I said that in the 2nd post in this topic.


----------



## emet214 (Dec 23, 2017)

Are you using a cover sheet?
Looks like ink (dirt) is on your your heat press cover (lid)


----------



## Dekzion (May 18, 2015)

emet214 said:


> Are you using a cover sheet?
> Looks like ink (dirt) is on your your heat press cover (lid)


Nope, wouldn't be that.
nothing would transfer through the paper from the platen.
it's the image or the printer.


----------



## SubCreate (Aug 30, 2016)

Dekzion said:


> Nope, wouldn't be that.
> nothing would transfer through the paper from the platen.
> it's the image or the printer.


I think it's the ink personally.

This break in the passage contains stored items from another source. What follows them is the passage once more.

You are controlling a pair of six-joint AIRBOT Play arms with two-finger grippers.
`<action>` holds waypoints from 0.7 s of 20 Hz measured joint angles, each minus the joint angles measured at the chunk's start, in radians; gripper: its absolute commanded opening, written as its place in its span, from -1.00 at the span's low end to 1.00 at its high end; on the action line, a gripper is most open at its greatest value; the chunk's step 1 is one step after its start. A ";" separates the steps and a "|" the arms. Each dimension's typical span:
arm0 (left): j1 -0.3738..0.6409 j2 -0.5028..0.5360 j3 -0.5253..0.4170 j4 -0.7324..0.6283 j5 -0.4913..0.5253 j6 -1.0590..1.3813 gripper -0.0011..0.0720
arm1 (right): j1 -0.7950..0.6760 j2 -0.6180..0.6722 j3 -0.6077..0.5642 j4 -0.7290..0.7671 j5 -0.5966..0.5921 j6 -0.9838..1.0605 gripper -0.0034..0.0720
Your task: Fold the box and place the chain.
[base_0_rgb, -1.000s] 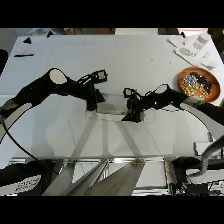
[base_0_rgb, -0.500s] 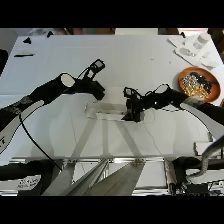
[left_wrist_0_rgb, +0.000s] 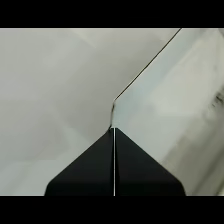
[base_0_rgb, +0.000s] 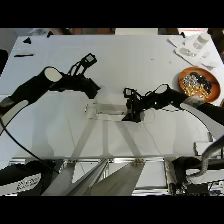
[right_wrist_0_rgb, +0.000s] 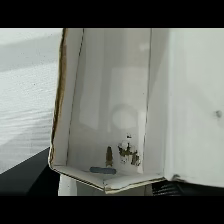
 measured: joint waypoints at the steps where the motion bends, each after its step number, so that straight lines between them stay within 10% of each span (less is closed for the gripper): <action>1: 0.023 0.019 0.000 0.000 -0.054 0.019 -0.94 | 0.000 0.000 0.000 0.000 0.000 0.000 0.01; 5: 0.074 0.055 0.000 0.032 -0.230 0.063 -0.92 | 0.000 0.000 0.000 0.001 0.000 0.000 0.01; 11: 0.042 0.061 0.000 0.102 -0.303 0.124 0.28 | 0.000 0.000 0.000 0.002 0.000 0.001 0.01; 14: 0.010 0.059 0.000 0.134 -0.315 0.177 0.30 | 0.000 0.000 0.000 0.002 -0.001 0.001 0.01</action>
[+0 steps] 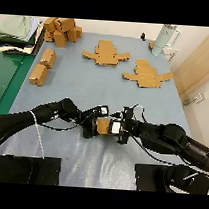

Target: Fold the box.

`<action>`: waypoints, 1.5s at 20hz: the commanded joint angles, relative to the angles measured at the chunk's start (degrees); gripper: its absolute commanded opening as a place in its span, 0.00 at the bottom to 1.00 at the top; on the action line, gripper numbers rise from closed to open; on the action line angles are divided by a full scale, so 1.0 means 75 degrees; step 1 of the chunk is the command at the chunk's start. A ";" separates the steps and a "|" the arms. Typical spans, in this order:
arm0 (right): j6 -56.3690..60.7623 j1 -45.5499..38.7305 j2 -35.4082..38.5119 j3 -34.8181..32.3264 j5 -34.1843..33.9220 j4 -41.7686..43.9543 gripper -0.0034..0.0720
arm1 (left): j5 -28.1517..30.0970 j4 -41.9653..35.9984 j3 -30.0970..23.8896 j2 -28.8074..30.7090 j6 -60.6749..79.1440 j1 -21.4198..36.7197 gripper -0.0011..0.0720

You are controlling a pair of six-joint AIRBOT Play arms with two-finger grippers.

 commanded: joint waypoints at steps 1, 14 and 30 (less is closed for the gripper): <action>-0.0015 -0.0044 -0.0565 0.0003 0.0017 0.0242 0.59 | 0.0000 0.0000 0.0006 0.0000 0.0000 -0.0003 0.67; -0.0023 0.0516 -0.1402 0.0003 -0.0006 0.0219 0.59 | 0.0000 0.0000 0.0006 0.0000 0.0000 -0.0003 0.67; -0.0023 0.0519 -0.1408 0.0003 0.0274 -0.0673 0.39 | 0.0003 0.0000 0.0006 0.0000 0.0000 -0.0003 0.67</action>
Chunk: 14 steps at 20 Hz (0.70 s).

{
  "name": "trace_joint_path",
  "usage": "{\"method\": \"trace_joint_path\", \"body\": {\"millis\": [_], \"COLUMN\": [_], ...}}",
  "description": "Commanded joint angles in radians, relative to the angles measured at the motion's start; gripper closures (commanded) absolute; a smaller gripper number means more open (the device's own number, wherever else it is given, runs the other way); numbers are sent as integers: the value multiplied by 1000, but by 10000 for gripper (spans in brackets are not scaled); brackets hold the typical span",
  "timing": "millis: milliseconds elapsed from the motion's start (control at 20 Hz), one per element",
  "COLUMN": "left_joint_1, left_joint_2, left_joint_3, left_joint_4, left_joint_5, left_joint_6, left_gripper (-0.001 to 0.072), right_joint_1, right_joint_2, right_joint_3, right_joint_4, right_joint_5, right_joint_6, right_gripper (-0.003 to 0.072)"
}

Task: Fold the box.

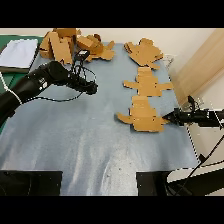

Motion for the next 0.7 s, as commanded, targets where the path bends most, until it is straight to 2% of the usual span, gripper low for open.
{"method": "trace_joint_path", "body": {"millis": [0,150,300,500,650], "left_joint_1": [0,9,53,147,191], "left_joint_2": [0,0,-1,-31,-78], "left_joint_3": [0,0,1,1,1], "left_joint_4": [1,-6,-50,-100,-112], "left_joint_5": [-31,-48,-105,-237,-284], "left_joint_6": [0,-10,-11,-10,5], "left_gripper": [379,379,378,379,379], "right_joint_1": [27,92,226,462,612], "right_joint_2": [-1,4,22,53,97], "right_joint_3": [-1,-1,-2,-33,-79], "right_joint_4": [32,168,273,303,335], "right_joint_5": [26,47,27,-143,-299], "right_joint_6": [0,-30,-92,-152,-203], "right_gripper": [679,680,681,681,682]}}
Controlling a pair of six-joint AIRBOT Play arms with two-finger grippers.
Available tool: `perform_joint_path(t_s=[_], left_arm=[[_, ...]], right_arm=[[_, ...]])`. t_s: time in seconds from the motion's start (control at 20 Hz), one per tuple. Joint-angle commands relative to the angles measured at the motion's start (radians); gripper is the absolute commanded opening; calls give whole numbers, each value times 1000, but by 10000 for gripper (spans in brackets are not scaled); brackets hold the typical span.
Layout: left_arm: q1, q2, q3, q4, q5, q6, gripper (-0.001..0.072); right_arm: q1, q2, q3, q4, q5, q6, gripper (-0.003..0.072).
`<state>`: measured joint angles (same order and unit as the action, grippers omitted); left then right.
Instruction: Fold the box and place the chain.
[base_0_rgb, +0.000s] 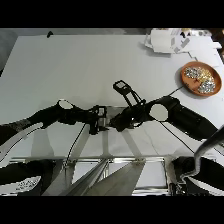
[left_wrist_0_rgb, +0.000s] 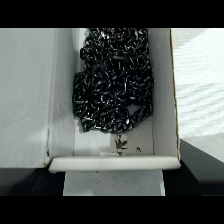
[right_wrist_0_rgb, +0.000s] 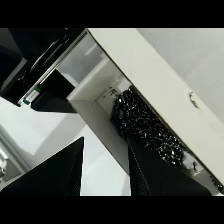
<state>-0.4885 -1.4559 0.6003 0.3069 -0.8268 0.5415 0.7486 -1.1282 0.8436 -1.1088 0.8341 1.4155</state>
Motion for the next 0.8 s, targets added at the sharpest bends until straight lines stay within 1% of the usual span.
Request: perform_joint_path(t_s=[0.0,0.15,0.25,0.35,0.5,0.65,0.7,0.75], left_arm=[[1,1,1,0,0,0,150],[1,1,1,0,0,0,150],[1,1,1,0,0,0,150],[1,1,1,0,0,0,150],[1,1,1,0,0,0,150],[1,1,1,0,0,0,150],[1,1,0,0,0,0,150],[1,1,1,0,0,0,150]], right_arm=[[-11,43,36,-36,62,0,304],[-92,122,105,-114,143,2,292],[-167,166,113,-176,185,2,288],[-253,174,113,-241,227,13,287],[-385,142,112,-332,232,68,287],[-481,59,112,-374,225,101,289],[-505,20,112,-380,215,103,303],[-521,-19,112,-380,201,103,358]])
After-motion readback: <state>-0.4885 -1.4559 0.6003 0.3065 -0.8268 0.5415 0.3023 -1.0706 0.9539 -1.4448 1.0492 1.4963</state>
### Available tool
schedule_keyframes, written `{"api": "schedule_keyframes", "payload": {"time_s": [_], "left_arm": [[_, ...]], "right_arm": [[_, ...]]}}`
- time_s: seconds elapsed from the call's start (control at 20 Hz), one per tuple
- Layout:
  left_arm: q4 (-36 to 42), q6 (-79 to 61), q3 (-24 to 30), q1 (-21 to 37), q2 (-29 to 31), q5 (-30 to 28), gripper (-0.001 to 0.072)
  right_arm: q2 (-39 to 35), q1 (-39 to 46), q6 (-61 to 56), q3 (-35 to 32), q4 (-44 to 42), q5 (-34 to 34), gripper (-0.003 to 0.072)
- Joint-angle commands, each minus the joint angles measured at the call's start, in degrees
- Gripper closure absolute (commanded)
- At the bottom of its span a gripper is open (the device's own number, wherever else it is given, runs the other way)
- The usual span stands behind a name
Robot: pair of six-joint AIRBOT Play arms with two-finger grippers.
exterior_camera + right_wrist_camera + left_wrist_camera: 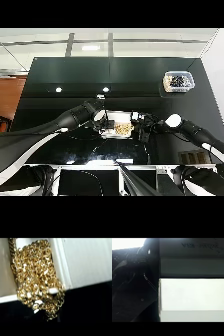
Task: Fold the box and place the chain.
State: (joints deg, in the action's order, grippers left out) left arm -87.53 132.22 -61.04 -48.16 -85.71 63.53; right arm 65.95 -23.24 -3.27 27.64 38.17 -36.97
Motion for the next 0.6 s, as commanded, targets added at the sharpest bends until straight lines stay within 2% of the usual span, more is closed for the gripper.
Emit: {"api": "schedule_keyframes", "payload": {"time_s": [0.0,0.1,0.3,0.55], "left_arm": [[0.00,0.00,-0.04,0.04,0.02,0.00,0.0678],[0.00,0.00,-0.04,0.04,0.02,0.00,0.0678],[0.00,0.00,-0.04,0.04,0.02,-0.04,0.0678],[0.00,0.00,-0.04,0.04,0.02,0.00,0.0678]], "right_arm": [[-5.16,0.07,-15.52,0.87,4.85,-0.85,0.0675],[-9.81,0.09,-23.08,2.78,9.22,-5.20,0.0674],[-17.38,0.09,-30.42,9.62,9.22,-15.06,0.0674],[-18.43,-0.09,-39.15,19.06,7.67,-21.16,0.0674]]}}
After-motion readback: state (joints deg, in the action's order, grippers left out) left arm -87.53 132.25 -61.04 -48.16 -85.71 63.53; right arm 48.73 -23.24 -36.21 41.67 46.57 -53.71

What ink are you using?


----------



## SubCreate (Aug 30, 2016)

Dekzion said:


> Nope, wouldn't be that.
> nothing would transfer through the paper from the platen.
> it's the image or the printer.


Honestly I think it could be the paper actually. You may have purchased bad sublim paper.


----------



## oc2dHK (Apr 16, 2014)

A. Have you gotten a GOOD print at any time with this file?
B. Is the noise in the same exact same spot on every print
If the answer is no to A and yes to B, then your file has noise on it. You can STILL have noise on a transparent file. Go back to Photo shop and really enlarge the file, you will probably see the small spots that need to be cleaned. Worth a look, good luck.


----------